The result is a corrected "product" column in our Delta table, showcasing how the UPDATE operation allows you to fine-tune your data effortlessly.

DELETE operation: Managing Data Cleanup

The DELETE operation is a powerful tool for data cleanup and management. For instance, you can use it to remove soft-deleted records from your table. Here's an example of how it works.

df = pl.DataFrame({"id": [1, 2, 3], "deleted": [False, True, True]})
df.write_delta("delete_test", mode="overwrite")

After loading the Delta table, we use the .delete() operation with the predicate "deleted = True" to remove the flagged records.
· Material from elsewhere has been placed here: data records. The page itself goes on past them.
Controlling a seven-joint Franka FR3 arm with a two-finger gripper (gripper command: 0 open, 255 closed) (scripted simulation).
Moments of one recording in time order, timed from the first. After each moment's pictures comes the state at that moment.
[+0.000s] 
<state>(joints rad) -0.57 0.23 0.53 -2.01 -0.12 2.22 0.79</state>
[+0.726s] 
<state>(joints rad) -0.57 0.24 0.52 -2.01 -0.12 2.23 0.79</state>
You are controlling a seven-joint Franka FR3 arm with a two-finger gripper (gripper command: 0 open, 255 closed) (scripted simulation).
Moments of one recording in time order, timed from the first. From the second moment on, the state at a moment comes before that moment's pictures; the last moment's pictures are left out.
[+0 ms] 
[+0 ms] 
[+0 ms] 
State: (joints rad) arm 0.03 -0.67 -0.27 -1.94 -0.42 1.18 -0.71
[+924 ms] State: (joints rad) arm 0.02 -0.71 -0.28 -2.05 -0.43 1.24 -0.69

If no predicate is provided, all records are deleted.

dt = DeltaTable("delete_test")

dt.delete(predicate="deleted = True")
print(pl.read_delta("delete_test"))

┌─────┬─────────┐
│ id  ┆ deleted │
│ --- ┆ ---     │
│ i64 ┆ bool    │
╞═════╪═════════╡
│ 1   ┆ false   │
└─────┴─────────┘

The result is a cleaned-up Delta table with only the non-deleted records, illustrating how the DELETE operation is a valuable operation for data management.

Enhanced Interoperability with Large Arrow Data

In this release, Delta-RS introduces enhanced interoperability with large Arrow data types. You can now do consecutive writes with Arrow tables that have large Arrow types directly using write_deltalake by just enabling large_dtypes=True.
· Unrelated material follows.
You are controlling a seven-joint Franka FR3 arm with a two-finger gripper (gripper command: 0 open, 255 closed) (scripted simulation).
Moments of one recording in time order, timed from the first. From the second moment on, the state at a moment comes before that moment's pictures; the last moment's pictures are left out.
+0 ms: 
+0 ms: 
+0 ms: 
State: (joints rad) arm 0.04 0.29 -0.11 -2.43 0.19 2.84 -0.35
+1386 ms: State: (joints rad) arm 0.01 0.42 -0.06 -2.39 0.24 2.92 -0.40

df = pl.DataFrame({"id": [1, 2, 3], "deleted": [False, True, False]})

source = df.to_arrow()
print(f"schema: {source.schema}\n")
write_deltalake("sample_table", source, large_dtypes=True, mode="overwrite")

dt = DeltaTable("sample_table")
print(f"history: {dt.history()[0]}")

schema:
    id: int64
    deleted: bool

history: {'timestamp': 1697974132175, 'operation': 'WRITE', 'operationParameters': {'mode': 'Overwrite', 'partitionBy': '[]'}, 'clientVersion': 'delta-rs.0.17.0', 'version': 7}

The improved interoperability enables smoother integration with libraries like Polars, where you can work with large data types without conversion.

Conclusion: Bridging the Gap in Data Workloads

The 0.12.0 Python release of Delta-RS brings many powerful operations, such as MERGE, DELETE, and UPDATE, directly to Python users. This empowers data scientists and data engineers working in non-JVM workloads to build and enhance lakehouse solutions. It bridges the gap between small-to-medium data workloads, commonly handled with tools like Polars, DuckDB, or Pandas, and big data workloads managed with Spark.

Big shout out to the amazing contributors of Delta-RS, a lot of effort has gone into building the Rust API!

What's on the Horizon for Delta-RS?

Add support for table features (read support V3, writer support V7) and improving the overall protocol support
Integration of Rust Delta Kernel in Delta-RS
Use logical plans in MERGE for improved performance
Multiple "when" clauses in Python MERGE
Expose FSCK (repair) operation to Python
Adding VACUUM to the transaction log